■ Assignment
Print the data exactly as written, line for line, and leave its pictures behind.

■ Data excerpt

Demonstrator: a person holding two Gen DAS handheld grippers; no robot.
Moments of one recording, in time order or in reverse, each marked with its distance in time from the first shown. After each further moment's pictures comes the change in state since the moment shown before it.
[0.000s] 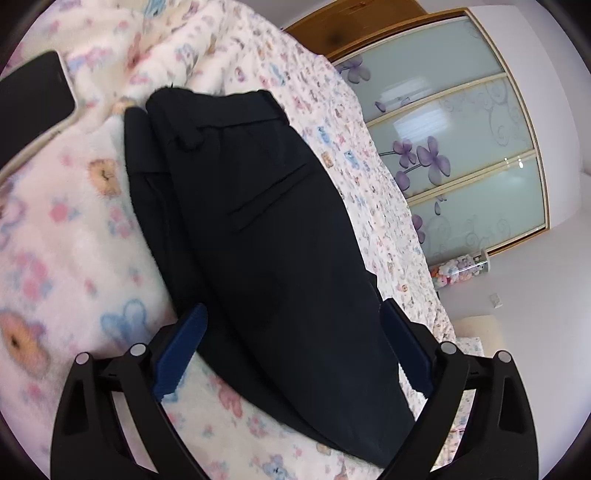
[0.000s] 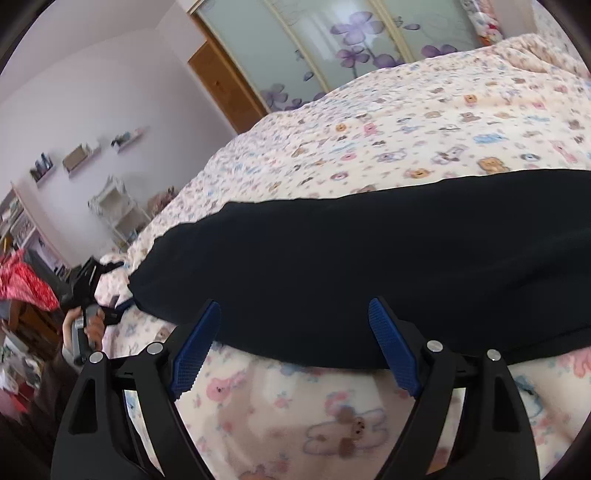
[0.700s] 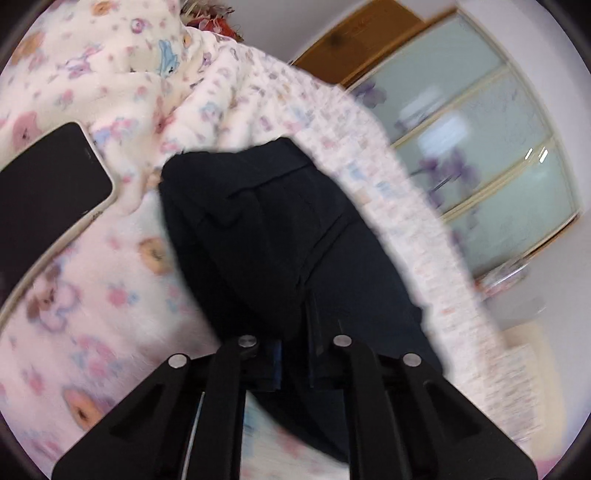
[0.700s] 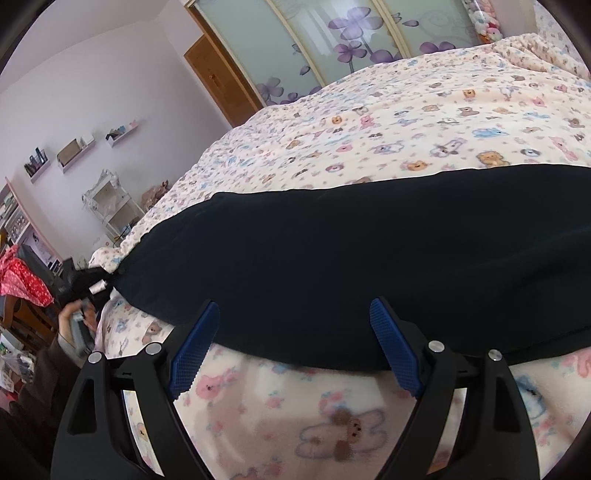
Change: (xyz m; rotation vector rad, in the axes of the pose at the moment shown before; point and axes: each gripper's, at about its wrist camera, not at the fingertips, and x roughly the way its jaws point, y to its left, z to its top) left arm -0.003 -0.001 0.010 0.142 -0.133 0.248; right arm 0.002 -0.006 -0.004 0.010 0.013 -0.025
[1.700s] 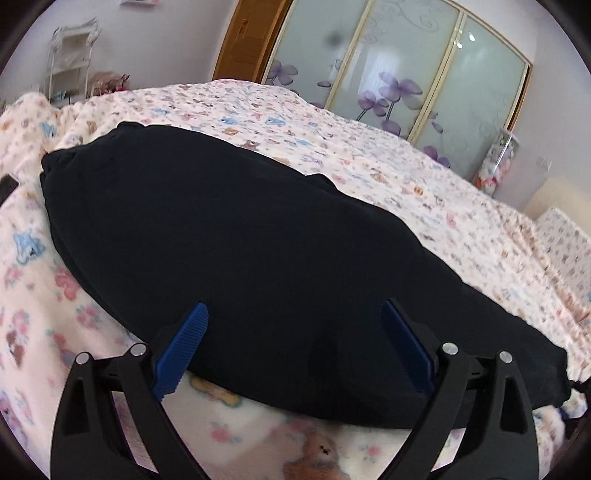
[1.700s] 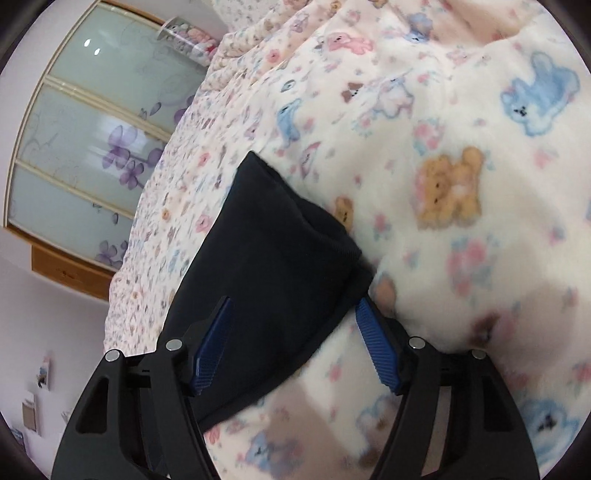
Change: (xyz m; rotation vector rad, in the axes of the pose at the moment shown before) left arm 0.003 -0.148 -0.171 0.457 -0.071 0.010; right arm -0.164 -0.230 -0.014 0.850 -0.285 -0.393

■ Expected output
Demonstrator: a person holding two Gen DAS handheld grippers; no robot.
Moments of one recording, in time order or in reverse, each marked with its distance in time from the first shown. After each further moment's pictures comes the change in state since the moment shown before it.
[0.000s] 
[0.000s] 
[0.700s] 
[0.700s] 
Change: (xyz m; rotation vector rad, in the axes of the pose at the moment shown before; point and axes: each gripper's, at about its wrist camera, not at the fingertips, and x roughly the way its jaws point, y to its left, z to its top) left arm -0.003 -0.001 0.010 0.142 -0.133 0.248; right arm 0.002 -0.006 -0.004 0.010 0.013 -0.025
[1.700s] 
[1.700s] 
Change: (xyz m; rotation vector rad, in the axes of the pose at the moment shown before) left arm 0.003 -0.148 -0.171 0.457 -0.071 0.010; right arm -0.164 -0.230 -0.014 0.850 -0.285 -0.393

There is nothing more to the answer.